Answer: $(b−4)(b+5)$

Exercise 50

$m^2+6m−12m−72$

Exercise 51

$p^2+4p−9p−36$

Answer: $(p−9)(p+4)$

Exercise 52

$x^2+5x−3x−15$

Mixed Practice

In the following exercises, factor.

Exercise 53

$−20x−10$

Answer: $−10(2x+1)$

Exercise 54

$5x^3−x^2+x$

Exercise 55

$3x^3−7x^2+6x−14$

Answer: $(x^2+2)(3x−7)$

Exercise 56

$x^3+x^2−x−1$

Exercise 57

$x^2+xy+5x+5y$

Answer: $(x+y)(x+5)$

Exercise 58

$5x^3−3x^2−5x−3$

Everyday Math

Exercise 59

Area of a rectangle The area of a rectangle with length 6 less than the width is given by the expression $w^2−6w$ , where $w=$ width. Factor the greatest common factor from the polynomial.

Answer: $w(w−6)$

Exercise 60

Height of a baseball The height of a baseball $t$ seconds after it is hit is given by the expression $−16t^2+80t+4$

Writing Exercises

Exercise 61

The greatest common factor of 36 and 60 is 12. Explain what this means.

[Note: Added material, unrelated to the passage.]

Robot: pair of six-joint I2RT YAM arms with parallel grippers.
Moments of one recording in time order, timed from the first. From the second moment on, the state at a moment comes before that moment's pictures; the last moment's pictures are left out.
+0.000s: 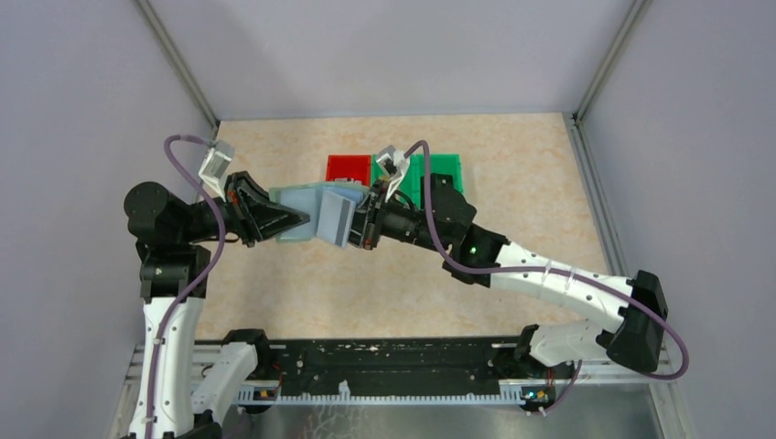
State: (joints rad) left arm 0.00 0.77 1.06 -0.06 1.28 -0.64; right arm 1.08 1.24 1.08 0.32 -0.21 0.58
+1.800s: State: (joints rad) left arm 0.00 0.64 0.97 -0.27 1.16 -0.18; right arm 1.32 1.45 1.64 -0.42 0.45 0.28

Answer: Answers will vary.

Exercise 62

What is the GCF of $y^4$ , $y^5$ , and $y^{10}$ ? Write a general rule that tells you how to find the GCF of $y^a$ , $y^b$ , and $y^c$ .

Self Check

a. After completing the exercises, use this checklist to evaluate your mastery of the objectives of this section.

$This table has the following statements all to be preceded by “I can…”. The first is “find the greatest common factor of two or more expressions”. The second is “factor the greatest common factor from a polynomial”. The third is “factor by grouping”. In the columns beside these statements are the headers, “confidently”, “with some help”, and “no-I don’t get it!”.$

b. If most of your checks were:

…confidently. Congratulations! You have achieved your goals in this section! Reflect on the study skills you used so that you can continue to use them. What did you do to become confident of your ability to do these things? Be specific!

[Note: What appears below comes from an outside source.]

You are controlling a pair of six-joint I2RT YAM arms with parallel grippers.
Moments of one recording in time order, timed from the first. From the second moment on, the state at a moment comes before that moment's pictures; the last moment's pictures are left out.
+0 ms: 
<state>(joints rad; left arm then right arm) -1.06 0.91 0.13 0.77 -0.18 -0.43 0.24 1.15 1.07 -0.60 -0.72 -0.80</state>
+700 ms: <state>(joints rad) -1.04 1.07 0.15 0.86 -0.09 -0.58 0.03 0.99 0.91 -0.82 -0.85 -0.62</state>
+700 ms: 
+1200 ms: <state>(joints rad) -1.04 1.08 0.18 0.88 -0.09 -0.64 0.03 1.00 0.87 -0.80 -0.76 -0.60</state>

…with some help. This must be addressed quickly as topics you do not master become potholes in your road to success. Math is sequential—every topic builds upon previous work. It is important to make sure you have a strong foundation before you move on. Who can you ask for help? Your fellow classmates and instructor are good resources. Is there a place on campus where math tutors are available? Can your study skills be improved?

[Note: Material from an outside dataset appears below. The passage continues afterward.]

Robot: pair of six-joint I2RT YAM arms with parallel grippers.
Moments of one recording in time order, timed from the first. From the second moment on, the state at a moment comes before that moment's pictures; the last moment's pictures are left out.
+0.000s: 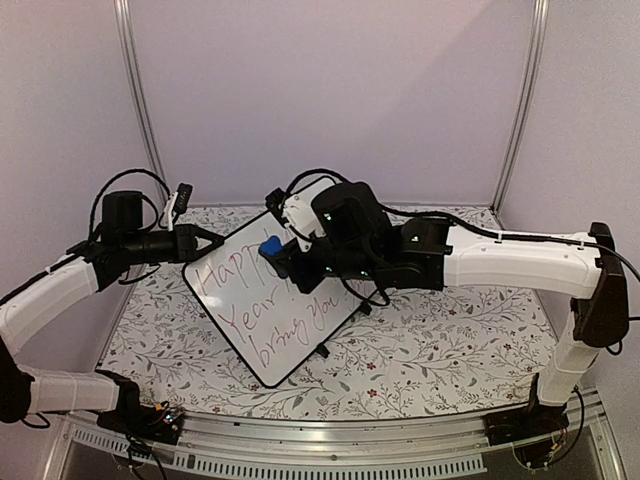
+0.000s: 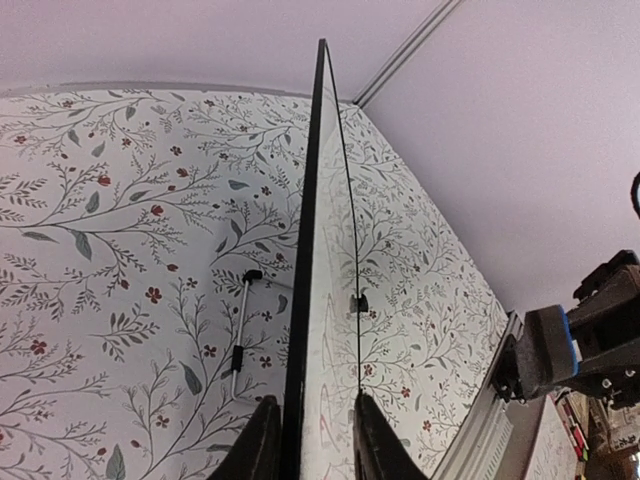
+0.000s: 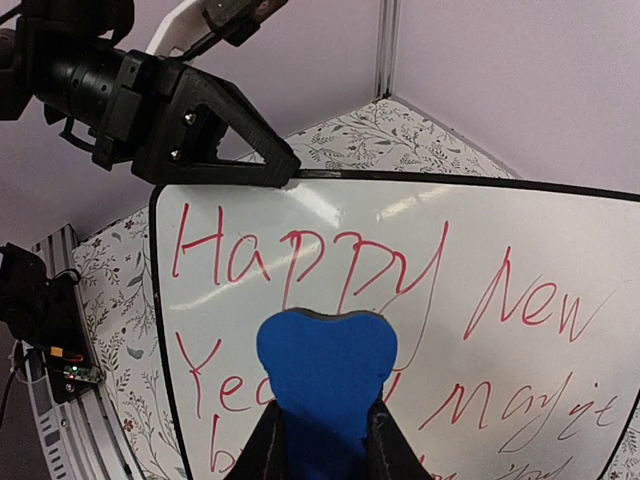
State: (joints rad) left arm -0.23 1.08 0.78 -0.16 0.68 -0.35; right arm 1.20 1.76 1.55 -0.25 0.20 0.12
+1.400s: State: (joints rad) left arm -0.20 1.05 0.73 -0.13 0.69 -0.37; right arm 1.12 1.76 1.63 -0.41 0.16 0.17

…no - I don’t get it! This is critical and you must not ignore it. You need to get help immediately or you will quickly be overwhelmed. See your instructor as soon as possible to discuss your situation. Together you can come up with a plan to get you the help you need.